## Exercise brief:
Below are records that must be duplicated exactly.

## Input data:
*****

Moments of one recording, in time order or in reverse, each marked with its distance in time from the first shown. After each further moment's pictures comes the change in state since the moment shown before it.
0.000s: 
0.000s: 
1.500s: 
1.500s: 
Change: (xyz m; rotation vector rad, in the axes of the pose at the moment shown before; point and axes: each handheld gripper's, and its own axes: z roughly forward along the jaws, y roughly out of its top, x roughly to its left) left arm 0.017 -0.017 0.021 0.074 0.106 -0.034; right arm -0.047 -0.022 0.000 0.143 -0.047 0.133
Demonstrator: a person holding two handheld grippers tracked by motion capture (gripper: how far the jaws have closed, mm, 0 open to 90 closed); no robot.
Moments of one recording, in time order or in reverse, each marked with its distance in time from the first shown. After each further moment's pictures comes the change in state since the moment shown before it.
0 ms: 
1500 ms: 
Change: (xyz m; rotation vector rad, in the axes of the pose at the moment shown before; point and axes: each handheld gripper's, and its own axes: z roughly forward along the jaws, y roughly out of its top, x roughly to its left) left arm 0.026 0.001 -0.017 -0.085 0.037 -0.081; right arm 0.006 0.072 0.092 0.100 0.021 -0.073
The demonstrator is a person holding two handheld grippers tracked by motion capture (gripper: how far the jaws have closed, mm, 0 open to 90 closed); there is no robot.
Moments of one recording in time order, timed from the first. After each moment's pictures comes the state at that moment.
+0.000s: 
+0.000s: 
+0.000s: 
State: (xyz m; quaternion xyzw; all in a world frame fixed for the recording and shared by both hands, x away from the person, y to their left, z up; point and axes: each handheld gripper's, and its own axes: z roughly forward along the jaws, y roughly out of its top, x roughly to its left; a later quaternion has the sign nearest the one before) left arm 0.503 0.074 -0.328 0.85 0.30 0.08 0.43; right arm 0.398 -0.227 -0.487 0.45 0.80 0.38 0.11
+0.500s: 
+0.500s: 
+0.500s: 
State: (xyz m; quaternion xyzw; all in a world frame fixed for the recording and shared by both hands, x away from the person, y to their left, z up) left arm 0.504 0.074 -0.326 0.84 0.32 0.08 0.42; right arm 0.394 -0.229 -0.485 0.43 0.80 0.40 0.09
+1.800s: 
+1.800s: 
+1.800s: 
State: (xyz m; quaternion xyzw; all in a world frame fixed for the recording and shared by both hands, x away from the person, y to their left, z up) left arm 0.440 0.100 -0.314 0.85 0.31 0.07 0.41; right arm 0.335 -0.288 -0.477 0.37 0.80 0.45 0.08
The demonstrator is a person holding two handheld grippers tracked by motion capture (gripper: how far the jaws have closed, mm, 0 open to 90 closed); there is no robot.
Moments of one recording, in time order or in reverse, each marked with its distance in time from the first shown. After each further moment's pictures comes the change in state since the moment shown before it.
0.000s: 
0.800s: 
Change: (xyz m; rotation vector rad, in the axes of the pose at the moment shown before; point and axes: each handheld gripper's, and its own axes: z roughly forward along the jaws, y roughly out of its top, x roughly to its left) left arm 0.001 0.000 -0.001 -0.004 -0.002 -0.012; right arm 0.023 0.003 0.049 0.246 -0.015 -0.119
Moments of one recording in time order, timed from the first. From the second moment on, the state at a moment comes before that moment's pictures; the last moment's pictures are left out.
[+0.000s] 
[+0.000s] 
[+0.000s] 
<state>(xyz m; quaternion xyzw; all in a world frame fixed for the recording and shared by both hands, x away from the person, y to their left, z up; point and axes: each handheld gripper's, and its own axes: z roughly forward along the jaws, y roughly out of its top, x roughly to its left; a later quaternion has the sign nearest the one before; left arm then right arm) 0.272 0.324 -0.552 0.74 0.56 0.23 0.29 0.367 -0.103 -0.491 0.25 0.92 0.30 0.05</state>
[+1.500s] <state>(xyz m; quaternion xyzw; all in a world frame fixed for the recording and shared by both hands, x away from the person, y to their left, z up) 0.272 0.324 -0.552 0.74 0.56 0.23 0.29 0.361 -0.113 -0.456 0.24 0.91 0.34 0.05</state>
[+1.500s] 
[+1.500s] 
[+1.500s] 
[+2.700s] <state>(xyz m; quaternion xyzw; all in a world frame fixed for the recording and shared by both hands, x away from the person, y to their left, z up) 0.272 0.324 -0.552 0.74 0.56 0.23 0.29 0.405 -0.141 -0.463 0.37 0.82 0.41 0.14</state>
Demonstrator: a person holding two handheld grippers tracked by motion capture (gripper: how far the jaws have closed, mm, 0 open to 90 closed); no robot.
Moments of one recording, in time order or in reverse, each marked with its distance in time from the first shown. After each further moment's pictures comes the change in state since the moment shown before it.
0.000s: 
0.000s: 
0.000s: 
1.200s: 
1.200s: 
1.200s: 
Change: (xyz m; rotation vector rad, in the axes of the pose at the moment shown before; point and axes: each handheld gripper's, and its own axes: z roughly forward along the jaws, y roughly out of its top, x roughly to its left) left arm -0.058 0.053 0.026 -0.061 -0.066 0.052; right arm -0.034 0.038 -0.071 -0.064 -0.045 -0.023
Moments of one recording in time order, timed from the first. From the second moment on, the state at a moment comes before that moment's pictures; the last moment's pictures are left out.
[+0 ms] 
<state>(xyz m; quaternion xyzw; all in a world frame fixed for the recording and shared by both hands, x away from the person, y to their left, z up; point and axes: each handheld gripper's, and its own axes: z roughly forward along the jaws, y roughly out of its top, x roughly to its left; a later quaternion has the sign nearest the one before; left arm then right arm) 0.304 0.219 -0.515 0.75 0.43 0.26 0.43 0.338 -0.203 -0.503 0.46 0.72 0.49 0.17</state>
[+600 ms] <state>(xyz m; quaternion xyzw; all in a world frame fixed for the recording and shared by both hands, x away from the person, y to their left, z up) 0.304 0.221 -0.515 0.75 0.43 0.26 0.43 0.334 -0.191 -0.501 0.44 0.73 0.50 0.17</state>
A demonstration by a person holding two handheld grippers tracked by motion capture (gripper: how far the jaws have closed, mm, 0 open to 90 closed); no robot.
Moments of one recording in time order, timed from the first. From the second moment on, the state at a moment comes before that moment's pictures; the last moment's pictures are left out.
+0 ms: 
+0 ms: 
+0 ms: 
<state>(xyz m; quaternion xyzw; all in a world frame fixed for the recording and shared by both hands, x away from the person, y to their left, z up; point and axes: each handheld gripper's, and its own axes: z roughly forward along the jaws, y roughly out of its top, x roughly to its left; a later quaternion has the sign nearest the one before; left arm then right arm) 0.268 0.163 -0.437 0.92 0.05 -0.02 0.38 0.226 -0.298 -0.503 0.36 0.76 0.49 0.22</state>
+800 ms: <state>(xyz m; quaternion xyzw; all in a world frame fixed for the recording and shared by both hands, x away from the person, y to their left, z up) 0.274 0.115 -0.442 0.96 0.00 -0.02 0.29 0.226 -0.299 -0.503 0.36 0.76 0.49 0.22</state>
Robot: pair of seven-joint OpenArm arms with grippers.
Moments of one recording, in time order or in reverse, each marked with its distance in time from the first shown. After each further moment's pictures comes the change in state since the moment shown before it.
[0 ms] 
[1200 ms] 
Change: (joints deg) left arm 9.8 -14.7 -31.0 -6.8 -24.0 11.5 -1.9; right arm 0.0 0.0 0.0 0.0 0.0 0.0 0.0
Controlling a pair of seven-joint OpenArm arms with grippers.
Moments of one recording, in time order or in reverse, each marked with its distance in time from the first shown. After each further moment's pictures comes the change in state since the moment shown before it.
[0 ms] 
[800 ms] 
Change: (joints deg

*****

## Task output:
Moments of one recording, in time order or in reverse, each marked with its distance in time from the first shown. After each further moment's pictures comes the change in state since the moment shown before it.
0.000s: 
0.000s: 
1.500s: 
1.500s: 
Change: (xyz m; rotation vector rad, in the axes of the pose at the moment shown before; point and axes: each handheld gripper's, and its own axes: z roughly forward along the jaws, y roughly out of its top, x roughly to its left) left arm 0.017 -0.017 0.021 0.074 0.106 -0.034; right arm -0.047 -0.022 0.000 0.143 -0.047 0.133
Demonstrator: a person holding two handheld grippers tracked by motion capture (gripper: how far the jaws have closed, mm, 0 open to 90 closed); no robot.
Moments of one recording, in time order or in reverse, each marked with its distance in time from the first shown. After each further moment's pictures comes the change in state since the moment shown before it.
0 ms: 
1500 ms: 
Change: (xyz m; rotation vector rad, in the axes of the pose at the moment shown before; point and axes: each handheld gripper's, and its own axes: z roughly forward along the jaws, y roughly out of its top, x roughly to its left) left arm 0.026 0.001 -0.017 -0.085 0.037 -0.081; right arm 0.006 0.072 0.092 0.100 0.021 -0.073
The demonstrator is a person holding two handheld grippers tracked by motion capture (gripper: how far the jaws have closed, mm, 0 open to 90 closed); there is no robot.
Moments of one recording in time order, timed from the first. After each moment's pictures comes the state at that moment.
+0.000s: 
+0.000s: 
+0.000s: 
State: (xyz m; quaternion xyzw; all in a world frame fixed for the recording and shared by both hands, x away from the person, y to their left, z up; point and axes: each handheld gripper's, and its own axes: z roughly forward along the jaws, y roughly out of its top, x roughly to its left; a later quaternion has the sign nearest the one before) left arm 0.503 0.074 -0.328 0.85 0.30 0.08 0.43; right arm 0.398 -0.227 -0.487 0.45 0.80 0.38 0.11
+0.500s: 
+0.500s: 
+0.500s: 
State: (xyz m; quaternion xyzw; all in a world frame fixed for the recording and shared by both hands, x away from the person, y to their left, z up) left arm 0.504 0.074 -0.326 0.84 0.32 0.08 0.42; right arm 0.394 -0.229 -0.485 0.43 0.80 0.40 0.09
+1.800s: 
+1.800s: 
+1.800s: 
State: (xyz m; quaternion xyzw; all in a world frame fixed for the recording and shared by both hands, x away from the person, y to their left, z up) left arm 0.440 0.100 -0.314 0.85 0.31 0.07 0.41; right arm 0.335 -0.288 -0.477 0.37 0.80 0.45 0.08
The demonstrator is a person holding two handheld grippers tracked by motion capture (gripper: how far the jaws have closed, mm, 0 open to 90 closed); there is no robot.
Moments of one recording, in time order or in reverse, each marked with its distance in time from the first shown. After each further moment's pictures comes the change in state since the moment shown before it.
0.000s: 
0.800s: 
Change: (xyz m; rotation vector rad, in the axes of the pose at the moment shown before; point and axes: each handheld gripper's, and its own axes: z roughly forward along the jaws, y roughly out of its top, x roughly to its left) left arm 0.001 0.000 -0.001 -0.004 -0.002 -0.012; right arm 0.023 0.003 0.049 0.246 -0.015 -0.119
Moments of one recording in time order, timed from the first. From the second moment on, the state at a moment comes before that moment's pictures; the last moment's pictures are left out.
[+0.000s] 
[+0.000s] 
[+0.000s] 
<state>(xyz m; quaternion xyzw; all in a world frame fixed for the recording and shared by both hands, x away from the person, y to their left, z up; point and axes: each handheld gripper's, and its own axes: z roughly forward along the jaws, y roughly out of its top, x roughly to its left; a later quaternion has the sign nearest the one before; left arm then right arm) 0.272 0.324 -0.552 0.74 0.56 0.23 0.29 0.367 -0.103 -0.491 0.25 0.92 0.30 0.05</state>
[+1.500s] <state>(xyz m; quaternion xyzw; all in a world frame fixed for the recording and shared by both hands, x away from the person, y to their left, z up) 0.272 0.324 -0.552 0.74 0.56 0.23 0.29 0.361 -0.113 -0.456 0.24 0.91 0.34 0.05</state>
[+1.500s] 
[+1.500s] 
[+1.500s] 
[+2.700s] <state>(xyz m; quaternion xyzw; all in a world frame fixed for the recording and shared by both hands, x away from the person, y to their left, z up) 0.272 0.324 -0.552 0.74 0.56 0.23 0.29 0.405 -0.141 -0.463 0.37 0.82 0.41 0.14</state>
Demonstrator: a person holding two handheld grippers tracked by motion capture (gripper: how far the jaws have closed, mm, 0 open to 90 closed); no robot.
Moments of one recording, in time order or in reverse, each marked with its distance in time from the first shown. After each further moment's pictures comes the change in state since the moment shown before it.
0.000s: 
0.000s: 
0.000s: 
1.200s: 
1.200s: 
1.200s: 
Change: (xyz m; rotation vector rad, in the axes of the pose at the moment shown before; point and axes: each handheld gripper's, and its own axes: z roughly forward along the jaws, y roughly out of its top, x roughly to its left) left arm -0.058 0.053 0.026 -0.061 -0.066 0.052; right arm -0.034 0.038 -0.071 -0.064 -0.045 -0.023
Moments of one recording in time order, timed from the first. From the second moment on, the state at a moment comes before that moment's pictures; the last moment's pictures are left out.
[+0 ms] 
<state>(xyz m; quaternion xyzw; all in a world frame fixed for the recording and shared by both hands, x away from the person, y to their left, z up; point and axes: each handheld gripper's, and its own axes: z roughly forward along the jaws, y roughly out of its top, x roughly to its left; a later quaternion has the sign nearest the one before; left arm then right arm) 0.304 0.219 -0.515 0.75 0.43 0.26 0.43 0.338 -0.203 -0.503 0.46 0.72 0.49 0.17</state>
[+600 ms] <state>(xyz m; quaternion xyzw; all in a world frame fixed for the recording and shared by both hands, x away from the person, y to their left, z up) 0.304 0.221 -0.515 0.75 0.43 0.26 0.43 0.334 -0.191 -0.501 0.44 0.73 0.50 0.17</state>
A demonstration by a person holding two handheld grippers tracked by motion capture (gripper: how far the jaws have closed, mm, 0 open to 90 closed); no robot.
Moments of one recording in time order, timed from the first. From the second moment on, the state at a moment comes before that moment's pictures; the last moment's pictures are left out.
+0 ms: 
+0 ms: 
+0 ms: 
<state>(xyz m; quaternion xyzw; all in a world frame fixed for the recording and shared by both hands, x away from the person, y to their left, z up; point and axes: each handheld gripper's, and its own axes: z roughly forward along the jaws, y roughly out of its top, x roughly to its left; a later quaternion has the sign nearest the one before; left arm then right arm) 0.268 0.163 -0.437 0.92 0.05 -0.02 0.38 0.226 -0.298 -0.503 0.36 0.76 0.49 0.22</state>
+800 ms: <state>(xyz m; quaternion xyzw; all in a world frame fixed for the recording and shared by both hands, x away from the person, y to their left, z up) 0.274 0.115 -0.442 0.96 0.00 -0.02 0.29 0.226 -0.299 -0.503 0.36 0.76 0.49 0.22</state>
Robot: pair of seven-joint OpenArm arms with grippers.
Moments of one recording, in time order or in reverse, each marked with its distance in time from the first shown. After each further moment's pictures comes the change in state since the moment shown before it.
[0 ms] 
[1200 ms] 
Change: (joints deg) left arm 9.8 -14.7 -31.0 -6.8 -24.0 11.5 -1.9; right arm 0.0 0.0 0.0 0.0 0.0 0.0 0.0
Controlling a pair of seven-joint OpenArm arms with grippers.
Moments of one recording, in time order or in reverse, each marked with its distance in time from the first shown. After each further moment's pictures comes the change in state since the moment shown before it.
[0 ms] 
[800 ms] 
Change: (joints deg

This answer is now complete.